Lecture on Structural DNA Nanotechnology

Presenter

• Name: William Shei
• Title: Associate Professor of Biological Chemistry and Molecular Pharmacology
• Affiliations: Harvard Medical School, Dana Farber Cancer Institute, VIS Institute for Biologically Inspired Engineering

Overview

• Main Topic: Recent advances in structural DNA nanotechnology
• Purpose: Using DNA as a building material to construct nanoscale objects.

Introduction to DNA Nanotechnology

• Traditional DNA Role: Information repository for coding protein sequences and regulation.
• New Focus: Using DNA to construct nanoscale objects (e.g., DNA-designed structures like a Pac-Man shape designed to interact with actin filaments).

Key Concepts and Objectives

• Complementarity: DNA nanostructures leverage the complementarity between DNA base pairs.
• Challenges and Progress: Surpassing perceived limitations of DNA in constructing complex structures.

Recent Developments

• Design and Assembly: Enhancements in designing and assembling DNA nanostructures up to 30 nanometers in diameter.
• Goal: Self-assemble objects with increased complexity and unique components.

Applications

• Molecular Biophysics: Tools for understanding molecular behaviors at the nanoscale.
• Therapeutics: Potential applications in future medical treatments.
• Living Systems Inspiration: Emulating biological processes like building, adapting, healing, and reproducing at the molecular scale.

Key Historical Advances

• Ned Seeman: Father of DNA nanotechnology; created early DNA cubes and porous crystals.
• Key Structures: DNA cube (1992), more complex wireframe structures.
• Holiday Junctions: Key motif for building complex DNA structures.

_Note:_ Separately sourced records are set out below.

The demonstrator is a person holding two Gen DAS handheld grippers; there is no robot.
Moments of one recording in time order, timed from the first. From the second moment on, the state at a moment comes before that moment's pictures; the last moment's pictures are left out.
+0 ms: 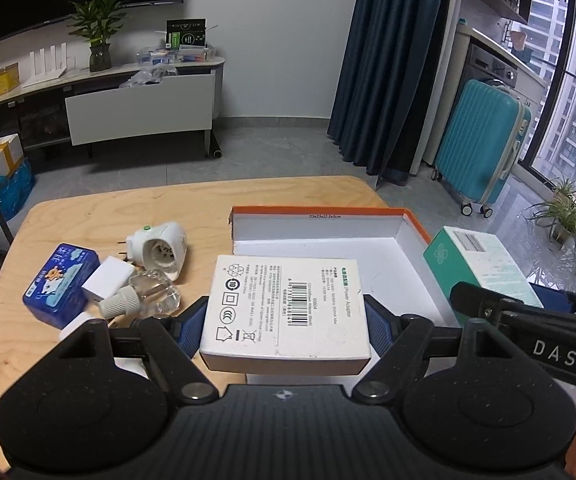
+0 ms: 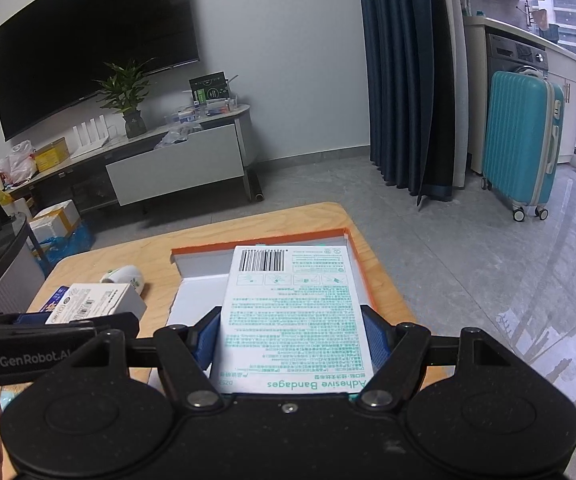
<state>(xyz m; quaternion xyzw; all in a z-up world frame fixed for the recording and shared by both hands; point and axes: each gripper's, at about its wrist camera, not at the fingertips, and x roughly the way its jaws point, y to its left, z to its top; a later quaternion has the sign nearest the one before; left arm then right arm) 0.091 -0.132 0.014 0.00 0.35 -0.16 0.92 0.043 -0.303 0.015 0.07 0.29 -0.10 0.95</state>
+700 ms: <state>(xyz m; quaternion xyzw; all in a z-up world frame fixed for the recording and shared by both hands) 0.133 -0.154 -0.002 0.00 0.37 -0.14 0.92 0.104 -0.320 -0.004 0.06 0.33 -0.09 0.94</state>
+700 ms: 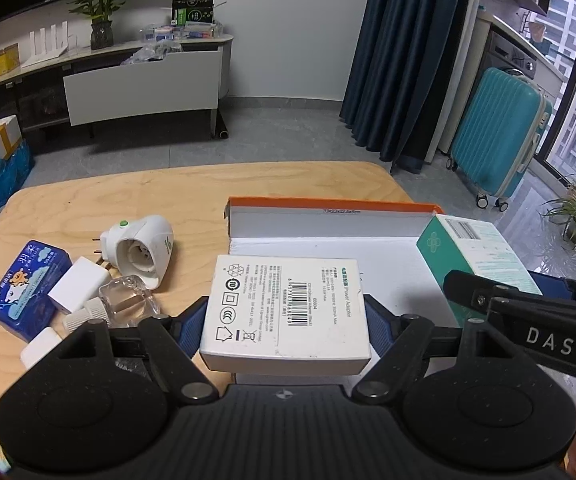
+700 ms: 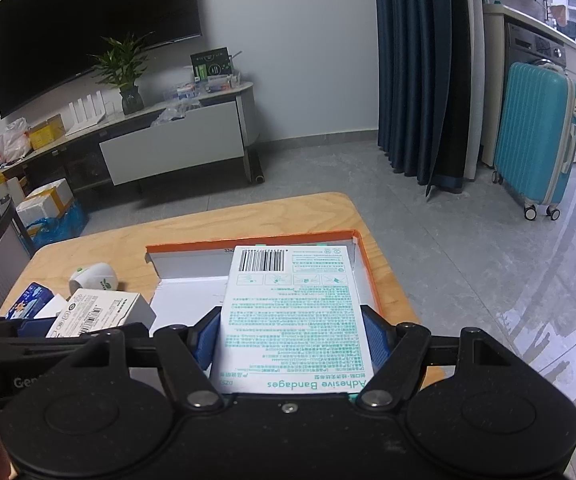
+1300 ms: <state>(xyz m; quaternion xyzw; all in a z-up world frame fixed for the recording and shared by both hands) 0.167 -0.163 -0.015 -0.02 0.39 -0.13 0.91 0.143 -0.336 -0.014 0.05 0.32 -0.08 0.94</state>
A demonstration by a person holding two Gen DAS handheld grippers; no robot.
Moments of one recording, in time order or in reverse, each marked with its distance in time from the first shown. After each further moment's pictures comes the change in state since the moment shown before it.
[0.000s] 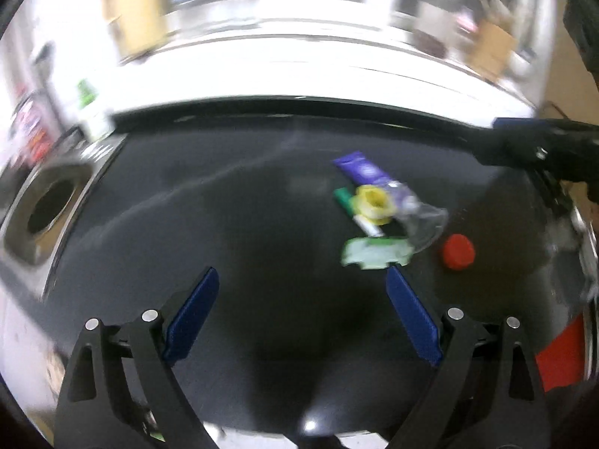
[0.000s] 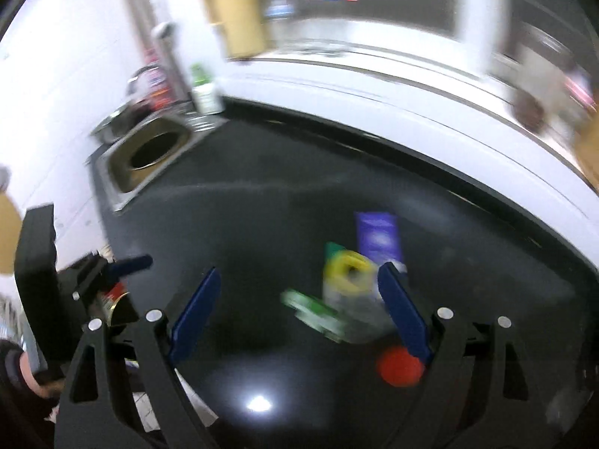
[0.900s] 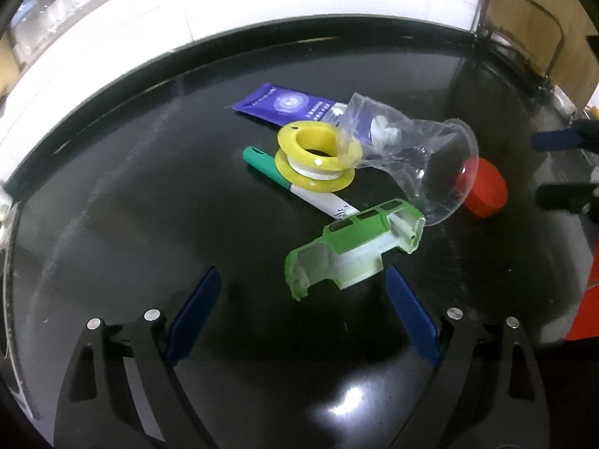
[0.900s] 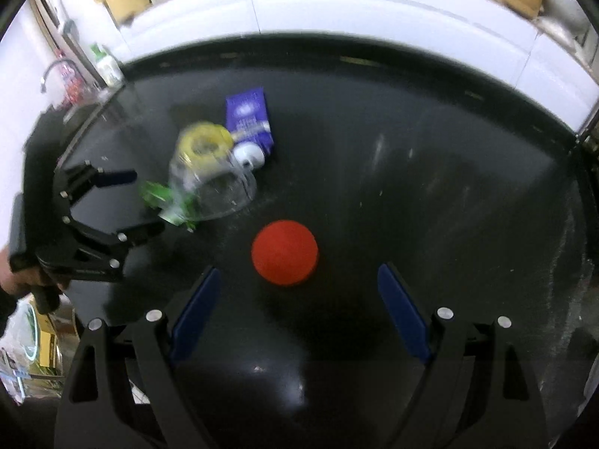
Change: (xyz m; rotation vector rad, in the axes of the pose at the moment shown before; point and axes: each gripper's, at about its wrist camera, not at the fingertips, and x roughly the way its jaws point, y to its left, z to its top) left arm 0.139 -0.045 0.001 0.347 0.165 -0.167; right arm 0.069 -0.096 -0.115 0.185 0.193 -0.127
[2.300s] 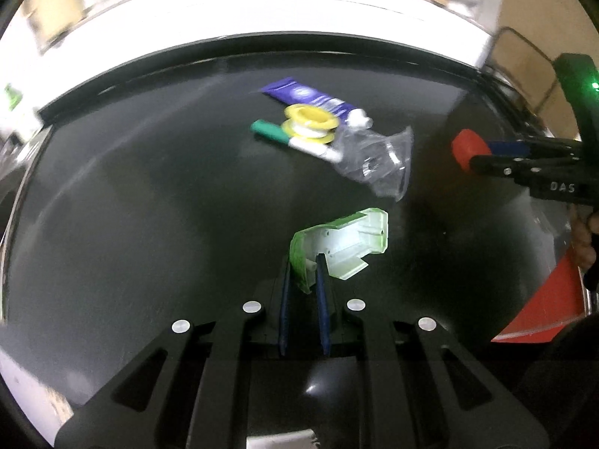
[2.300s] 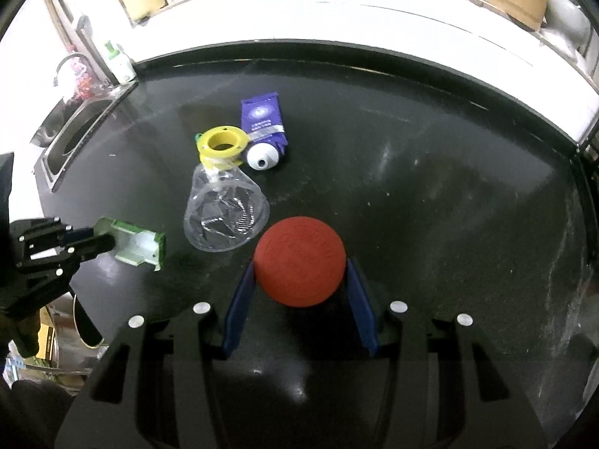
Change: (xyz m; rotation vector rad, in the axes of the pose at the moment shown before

Methods in DNA Nanotechnology

• DNA Origami: Developed by Paul Rothemund (2006), folding long single strands (e.g., M13 bacteriophage genome).
• Folding Techniques: Heating and cooling processes to achieve the desired structure.
• Structural Complexity: Creating 2D and 3D shapes; emphasis on mastering structural complexity before functional complexity.

Construction Techniques

• Sticky Ends & Branch Junctions: Creating rigid building blocks from DNA.
• Two-Dimensional Crystals: Using tiles and sticky ends to self-assemble complex patterns.
• Three-Dimensional Shapes: Inspired by paper origami, creating complex 3D shapes like boxes and honeycombs.

Software and Tools

• CAD Nano: Software suite developed to facilitate design and ensure robust assembly of DNA nanostructures.

Future Directions

• Scaling Complexity: Addressing self-assembly errors, improving yield, and hierarchical methods to create larger, more complex structures.
• Applications in Medicine: Potential for regenerative medicine and tissue engineering through mechanical and biochemical responses.

Conclusion

• Versatility of DNA: DNA origami as a powerful method for molecular-scale engineering.
• Ongoing Research: Continuous effort to enhance techniques and explore new applications.